Bombay HC: New State Policy Accepted Which Bats for Idol Immersion in Artificial Ponds Instead of Rivers, Lakes During Ganesh Chaturthi

Ganesh Chaturthi Law Insider

Shashwati Chowdhury

Published on: August 31, 2022 at 19:44 IST

The Maharashtra government told recently the Bombay High Court that it has developed a new policy that will permit the immersion of Plaster of Paris (PoP) and other Ganpati idols during the Ganesh Chaturthi festival, preferably in artificial ponds rather than rivers and lakes.

A Division Bench of Justices Atul Chandurkar and Urmila Joshi Phalke at Nagpur Bench accepted the state’s policy and said that it would continue to be in effect until a more comprehensive one was framed.

In a suo motu case, the court was deciding on issues raised by the usage of PoP to create religious idols for the Ganesh festival and Navratri. Additionally, it had made notice of the effects that the oil paints used to paint these idols had on the bodies of water where they are usually immersed.

According to the State’s 45-page policy, a committee was appointed by the State to offer suggestions regarding the issues raised by the Court.

In response, the committee made suggestions that were reflected in the report.

According to the same, eco-friendly materials such as natural clay, dried flowers, straw, or other eco-friendly materials should be utilised to create the ornaments for the idols.

Even the heights of the idol needs to be regulated.

Additionally, it was suggested that local bodies grant licences to artisans who create clay and eco-friendly idols without the use of PoP.

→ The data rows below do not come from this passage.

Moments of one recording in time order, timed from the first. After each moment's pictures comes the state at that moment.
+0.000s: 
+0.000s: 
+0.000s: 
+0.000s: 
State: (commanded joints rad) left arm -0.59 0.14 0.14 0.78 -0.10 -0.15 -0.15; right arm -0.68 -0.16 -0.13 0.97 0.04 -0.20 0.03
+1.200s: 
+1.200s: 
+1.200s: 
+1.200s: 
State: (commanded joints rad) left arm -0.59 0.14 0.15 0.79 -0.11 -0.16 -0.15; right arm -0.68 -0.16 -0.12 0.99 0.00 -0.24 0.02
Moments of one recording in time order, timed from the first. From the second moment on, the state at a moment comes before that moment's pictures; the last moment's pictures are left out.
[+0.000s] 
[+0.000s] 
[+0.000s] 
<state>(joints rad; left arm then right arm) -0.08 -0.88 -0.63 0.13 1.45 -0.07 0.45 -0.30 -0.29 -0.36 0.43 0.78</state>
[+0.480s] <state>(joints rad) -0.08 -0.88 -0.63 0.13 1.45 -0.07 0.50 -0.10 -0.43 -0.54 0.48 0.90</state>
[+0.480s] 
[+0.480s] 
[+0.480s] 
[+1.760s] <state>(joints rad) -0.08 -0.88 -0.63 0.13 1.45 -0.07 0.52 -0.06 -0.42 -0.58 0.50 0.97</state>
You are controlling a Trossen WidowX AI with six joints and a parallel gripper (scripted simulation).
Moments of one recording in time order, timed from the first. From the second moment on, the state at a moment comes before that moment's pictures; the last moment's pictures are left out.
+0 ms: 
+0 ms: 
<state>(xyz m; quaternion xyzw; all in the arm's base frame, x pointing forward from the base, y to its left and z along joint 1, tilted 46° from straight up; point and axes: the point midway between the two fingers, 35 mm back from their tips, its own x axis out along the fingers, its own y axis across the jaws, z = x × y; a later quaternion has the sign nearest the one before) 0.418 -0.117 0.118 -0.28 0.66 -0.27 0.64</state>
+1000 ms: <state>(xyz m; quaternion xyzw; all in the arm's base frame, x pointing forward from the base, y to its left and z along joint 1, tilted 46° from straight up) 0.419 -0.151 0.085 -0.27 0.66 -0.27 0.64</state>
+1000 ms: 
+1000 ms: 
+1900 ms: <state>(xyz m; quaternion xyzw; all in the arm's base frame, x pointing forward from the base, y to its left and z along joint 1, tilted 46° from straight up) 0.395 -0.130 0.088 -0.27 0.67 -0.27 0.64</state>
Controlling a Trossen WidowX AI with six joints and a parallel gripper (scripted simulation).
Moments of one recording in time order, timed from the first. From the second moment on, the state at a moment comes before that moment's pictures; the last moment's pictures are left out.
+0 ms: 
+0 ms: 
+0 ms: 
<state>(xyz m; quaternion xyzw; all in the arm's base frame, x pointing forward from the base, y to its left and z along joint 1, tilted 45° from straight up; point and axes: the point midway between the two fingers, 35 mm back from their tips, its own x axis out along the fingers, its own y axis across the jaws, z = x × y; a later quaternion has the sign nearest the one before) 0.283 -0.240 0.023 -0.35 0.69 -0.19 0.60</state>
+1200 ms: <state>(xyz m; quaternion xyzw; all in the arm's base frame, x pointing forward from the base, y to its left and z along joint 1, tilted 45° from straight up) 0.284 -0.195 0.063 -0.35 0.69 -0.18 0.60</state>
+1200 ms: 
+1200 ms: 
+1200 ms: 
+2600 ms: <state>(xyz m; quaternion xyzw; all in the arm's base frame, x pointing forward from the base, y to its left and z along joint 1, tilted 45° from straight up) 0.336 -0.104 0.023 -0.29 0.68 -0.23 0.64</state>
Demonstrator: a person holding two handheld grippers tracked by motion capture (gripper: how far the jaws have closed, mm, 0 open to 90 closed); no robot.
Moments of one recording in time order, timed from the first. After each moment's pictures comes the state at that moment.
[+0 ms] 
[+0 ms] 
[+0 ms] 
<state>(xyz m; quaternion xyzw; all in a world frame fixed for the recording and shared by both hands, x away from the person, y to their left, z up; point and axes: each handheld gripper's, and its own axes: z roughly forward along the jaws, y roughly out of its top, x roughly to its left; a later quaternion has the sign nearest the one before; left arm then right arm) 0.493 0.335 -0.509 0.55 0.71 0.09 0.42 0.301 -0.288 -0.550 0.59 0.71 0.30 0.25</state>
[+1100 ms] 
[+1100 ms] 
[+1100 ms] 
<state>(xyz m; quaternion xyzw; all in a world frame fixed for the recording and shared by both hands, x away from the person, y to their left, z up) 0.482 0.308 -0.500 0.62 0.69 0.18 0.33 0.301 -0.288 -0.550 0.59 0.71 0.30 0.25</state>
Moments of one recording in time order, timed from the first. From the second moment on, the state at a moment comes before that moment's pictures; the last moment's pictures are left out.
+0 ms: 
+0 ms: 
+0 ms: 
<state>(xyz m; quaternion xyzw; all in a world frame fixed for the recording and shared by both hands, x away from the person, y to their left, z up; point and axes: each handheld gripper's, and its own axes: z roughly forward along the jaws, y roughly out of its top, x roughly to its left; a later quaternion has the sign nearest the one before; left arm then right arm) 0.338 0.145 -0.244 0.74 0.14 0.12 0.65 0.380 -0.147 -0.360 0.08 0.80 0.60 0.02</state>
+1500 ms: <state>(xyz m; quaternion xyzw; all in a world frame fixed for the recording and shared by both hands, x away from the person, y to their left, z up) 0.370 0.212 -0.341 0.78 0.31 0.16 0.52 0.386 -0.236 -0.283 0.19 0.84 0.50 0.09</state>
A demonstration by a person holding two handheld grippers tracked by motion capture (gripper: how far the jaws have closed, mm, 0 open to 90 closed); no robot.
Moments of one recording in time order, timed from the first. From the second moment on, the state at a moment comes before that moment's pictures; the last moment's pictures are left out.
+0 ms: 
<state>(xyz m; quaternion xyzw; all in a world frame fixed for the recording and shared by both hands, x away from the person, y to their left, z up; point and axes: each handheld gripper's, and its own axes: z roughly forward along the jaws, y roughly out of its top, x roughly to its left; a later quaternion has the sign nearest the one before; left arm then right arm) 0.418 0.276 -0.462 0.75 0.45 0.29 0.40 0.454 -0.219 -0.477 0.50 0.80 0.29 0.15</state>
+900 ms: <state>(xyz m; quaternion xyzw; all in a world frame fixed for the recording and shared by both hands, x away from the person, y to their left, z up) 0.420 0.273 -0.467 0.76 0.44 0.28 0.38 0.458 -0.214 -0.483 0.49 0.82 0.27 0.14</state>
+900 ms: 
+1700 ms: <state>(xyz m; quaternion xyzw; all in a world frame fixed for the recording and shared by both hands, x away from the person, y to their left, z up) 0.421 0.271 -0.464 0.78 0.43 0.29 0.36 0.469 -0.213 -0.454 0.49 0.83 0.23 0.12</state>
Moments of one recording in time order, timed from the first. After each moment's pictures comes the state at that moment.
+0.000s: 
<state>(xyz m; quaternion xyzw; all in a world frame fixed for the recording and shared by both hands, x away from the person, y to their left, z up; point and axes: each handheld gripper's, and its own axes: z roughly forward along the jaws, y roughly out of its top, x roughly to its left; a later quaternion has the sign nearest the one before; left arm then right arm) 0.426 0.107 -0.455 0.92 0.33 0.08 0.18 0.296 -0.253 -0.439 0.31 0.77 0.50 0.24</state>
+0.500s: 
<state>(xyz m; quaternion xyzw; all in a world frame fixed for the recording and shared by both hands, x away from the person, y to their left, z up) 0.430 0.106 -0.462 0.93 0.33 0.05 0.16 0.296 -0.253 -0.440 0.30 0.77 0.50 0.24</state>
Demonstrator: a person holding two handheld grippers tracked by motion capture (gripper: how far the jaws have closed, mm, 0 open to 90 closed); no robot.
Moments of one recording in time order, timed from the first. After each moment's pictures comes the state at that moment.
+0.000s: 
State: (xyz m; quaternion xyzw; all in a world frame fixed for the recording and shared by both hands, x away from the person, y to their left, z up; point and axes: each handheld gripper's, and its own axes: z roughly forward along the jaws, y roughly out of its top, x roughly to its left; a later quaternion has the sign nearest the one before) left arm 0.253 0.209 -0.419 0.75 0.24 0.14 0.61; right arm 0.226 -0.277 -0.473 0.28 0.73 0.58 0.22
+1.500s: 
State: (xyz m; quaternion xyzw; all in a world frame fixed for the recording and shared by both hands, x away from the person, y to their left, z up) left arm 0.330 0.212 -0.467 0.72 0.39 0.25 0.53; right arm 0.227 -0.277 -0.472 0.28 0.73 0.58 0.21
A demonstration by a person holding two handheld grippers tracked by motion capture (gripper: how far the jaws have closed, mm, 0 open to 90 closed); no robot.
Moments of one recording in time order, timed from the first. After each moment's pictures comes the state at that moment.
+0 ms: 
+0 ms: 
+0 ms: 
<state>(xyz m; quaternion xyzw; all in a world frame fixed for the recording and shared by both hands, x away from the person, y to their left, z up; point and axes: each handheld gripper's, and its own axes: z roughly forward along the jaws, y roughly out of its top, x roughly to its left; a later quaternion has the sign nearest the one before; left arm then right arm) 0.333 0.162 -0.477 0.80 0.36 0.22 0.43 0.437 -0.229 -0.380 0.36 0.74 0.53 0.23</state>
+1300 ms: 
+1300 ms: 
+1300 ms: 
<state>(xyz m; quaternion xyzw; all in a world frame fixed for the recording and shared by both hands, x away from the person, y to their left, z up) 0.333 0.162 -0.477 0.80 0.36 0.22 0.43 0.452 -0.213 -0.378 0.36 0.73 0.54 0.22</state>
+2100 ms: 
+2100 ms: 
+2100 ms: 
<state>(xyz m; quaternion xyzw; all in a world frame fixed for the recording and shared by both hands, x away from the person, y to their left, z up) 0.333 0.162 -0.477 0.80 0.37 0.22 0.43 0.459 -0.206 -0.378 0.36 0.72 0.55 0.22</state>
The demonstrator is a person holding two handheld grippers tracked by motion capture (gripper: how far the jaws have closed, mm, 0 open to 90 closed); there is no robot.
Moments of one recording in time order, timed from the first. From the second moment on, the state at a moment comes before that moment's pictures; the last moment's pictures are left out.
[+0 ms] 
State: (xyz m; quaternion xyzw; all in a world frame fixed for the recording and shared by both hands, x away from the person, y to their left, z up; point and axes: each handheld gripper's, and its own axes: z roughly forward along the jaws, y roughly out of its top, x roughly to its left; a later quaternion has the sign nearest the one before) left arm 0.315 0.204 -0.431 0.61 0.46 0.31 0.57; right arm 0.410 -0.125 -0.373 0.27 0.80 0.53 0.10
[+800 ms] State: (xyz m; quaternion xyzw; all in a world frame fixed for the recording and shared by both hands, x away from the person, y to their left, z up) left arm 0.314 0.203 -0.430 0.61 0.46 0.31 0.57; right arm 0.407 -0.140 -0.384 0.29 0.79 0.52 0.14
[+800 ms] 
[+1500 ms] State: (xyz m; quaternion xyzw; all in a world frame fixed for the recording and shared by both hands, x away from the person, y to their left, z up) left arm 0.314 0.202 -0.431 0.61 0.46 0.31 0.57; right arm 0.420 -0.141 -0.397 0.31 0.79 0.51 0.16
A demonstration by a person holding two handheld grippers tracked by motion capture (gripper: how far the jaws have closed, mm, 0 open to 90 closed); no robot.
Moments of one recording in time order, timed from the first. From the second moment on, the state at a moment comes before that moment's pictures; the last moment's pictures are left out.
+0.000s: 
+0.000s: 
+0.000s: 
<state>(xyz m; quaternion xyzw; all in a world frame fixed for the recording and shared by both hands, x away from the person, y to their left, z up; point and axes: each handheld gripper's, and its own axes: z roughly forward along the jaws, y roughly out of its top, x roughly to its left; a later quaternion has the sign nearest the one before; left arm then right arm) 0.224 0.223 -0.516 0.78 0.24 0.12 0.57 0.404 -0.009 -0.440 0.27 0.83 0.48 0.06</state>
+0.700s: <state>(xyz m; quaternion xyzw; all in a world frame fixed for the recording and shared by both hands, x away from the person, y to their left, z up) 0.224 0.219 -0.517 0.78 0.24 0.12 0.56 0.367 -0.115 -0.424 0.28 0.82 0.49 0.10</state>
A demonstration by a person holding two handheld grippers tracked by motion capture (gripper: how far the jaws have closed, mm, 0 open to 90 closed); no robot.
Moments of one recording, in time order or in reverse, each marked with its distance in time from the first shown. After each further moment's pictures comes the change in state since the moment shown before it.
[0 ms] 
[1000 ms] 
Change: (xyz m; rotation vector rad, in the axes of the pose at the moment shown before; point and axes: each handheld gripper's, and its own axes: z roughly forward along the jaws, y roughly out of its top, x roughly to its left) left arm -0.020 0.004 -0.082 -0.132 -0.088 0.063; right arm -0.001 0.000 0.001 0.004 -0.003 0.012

Regarding the immersion, it was suggested that officials be instructed to make sure that the majority of idols are submerged in artificial bodies of water.

The policy recommended designating a designated location (with proper approach, access, corner portion of river, pond, or lake, having shallow depth of water in river, lakes, or ponds) in the event that idols are to be submerged in rivers, lakes, or ponds in order to prevent contaminating water bodies, along with safety provisions, preferably steel or wooden barricades, to be made by the concerned local body.

The Central Pollution Control Board (CPCB) and other experts were represented on the technical committee, which was formed to create a policy that would take effect in 2023, the court said in its order following the hearing on August 29. Within three months, a report is expected.

The matter would be next heard on September 21.